> [Exercise goal]: Copy the data exactly. Images are to be left out.

> [Stored data]:
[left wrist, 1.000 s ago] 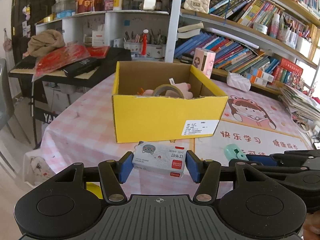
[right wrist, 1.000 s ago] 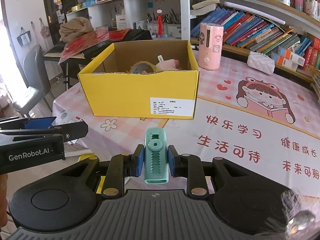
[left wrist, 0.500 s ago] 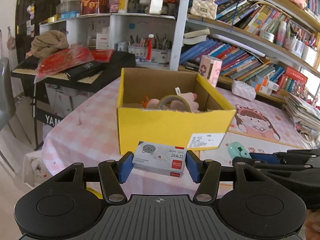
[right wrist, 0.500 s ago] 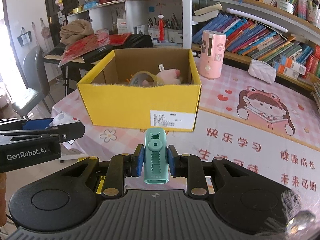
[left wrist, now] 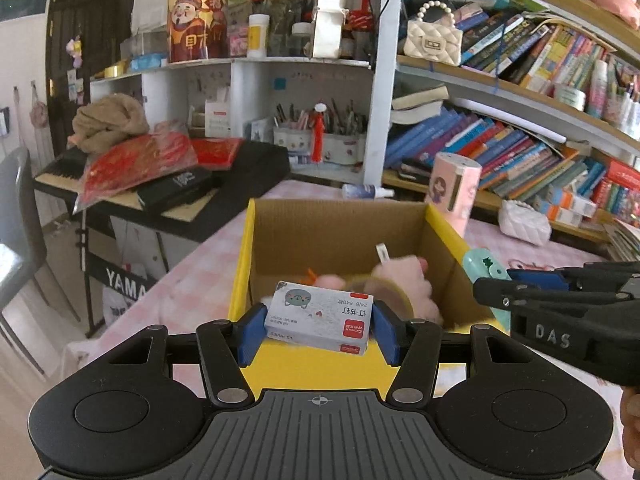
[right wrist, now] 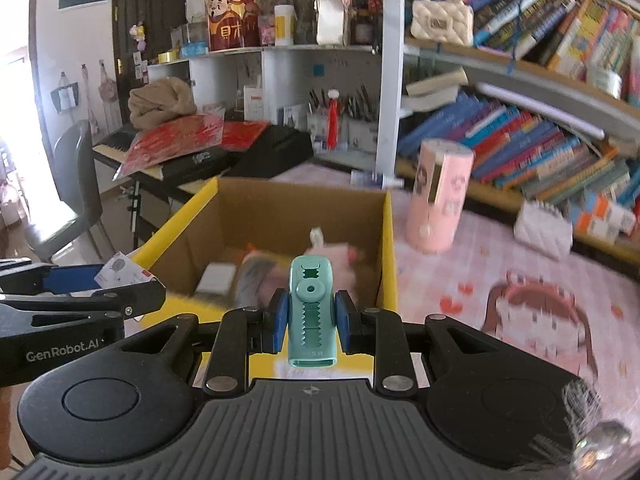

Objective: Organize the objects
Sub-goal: 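Open the left gripper over the box while the right releases the green toy inside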

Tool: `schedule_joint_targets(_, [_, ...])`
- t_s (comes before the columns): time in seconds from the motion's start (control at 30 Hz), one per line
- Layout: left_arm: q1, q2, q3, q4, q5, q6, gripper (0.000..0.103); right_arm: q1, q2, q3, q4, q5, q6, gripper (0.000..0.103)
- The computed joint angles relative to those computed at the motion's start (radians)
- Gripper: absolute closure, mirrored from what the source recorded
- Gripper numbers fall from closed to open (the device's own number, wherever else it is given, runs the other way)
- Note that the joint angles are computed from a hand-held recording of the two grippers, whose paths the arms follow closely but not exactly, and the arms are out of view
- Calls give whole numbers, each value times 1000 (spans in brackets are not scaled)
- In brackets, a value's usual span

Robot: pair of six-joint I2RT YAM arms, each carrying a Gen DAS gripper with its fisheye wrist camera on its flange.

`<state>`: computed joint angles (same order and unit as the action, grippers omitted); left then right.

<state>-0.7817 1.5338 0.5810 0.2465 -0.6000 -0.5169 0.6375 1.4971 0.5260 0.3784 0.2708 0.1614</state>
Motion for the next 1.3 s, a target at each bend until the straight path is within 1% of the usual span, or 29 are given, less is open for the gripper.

> [Written reply]:
[left wrist, 1.000 s ago] 
[right wrist, 1.000 s ago] 
[left wrist, 0.500 s ago] 
[right wrist, 0.500 s ago] 
[left wrist, now] 
[right wrist, now] 

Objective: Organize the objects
Sub-goal: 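Open the left gripper over the box while the right releases the green toy inside
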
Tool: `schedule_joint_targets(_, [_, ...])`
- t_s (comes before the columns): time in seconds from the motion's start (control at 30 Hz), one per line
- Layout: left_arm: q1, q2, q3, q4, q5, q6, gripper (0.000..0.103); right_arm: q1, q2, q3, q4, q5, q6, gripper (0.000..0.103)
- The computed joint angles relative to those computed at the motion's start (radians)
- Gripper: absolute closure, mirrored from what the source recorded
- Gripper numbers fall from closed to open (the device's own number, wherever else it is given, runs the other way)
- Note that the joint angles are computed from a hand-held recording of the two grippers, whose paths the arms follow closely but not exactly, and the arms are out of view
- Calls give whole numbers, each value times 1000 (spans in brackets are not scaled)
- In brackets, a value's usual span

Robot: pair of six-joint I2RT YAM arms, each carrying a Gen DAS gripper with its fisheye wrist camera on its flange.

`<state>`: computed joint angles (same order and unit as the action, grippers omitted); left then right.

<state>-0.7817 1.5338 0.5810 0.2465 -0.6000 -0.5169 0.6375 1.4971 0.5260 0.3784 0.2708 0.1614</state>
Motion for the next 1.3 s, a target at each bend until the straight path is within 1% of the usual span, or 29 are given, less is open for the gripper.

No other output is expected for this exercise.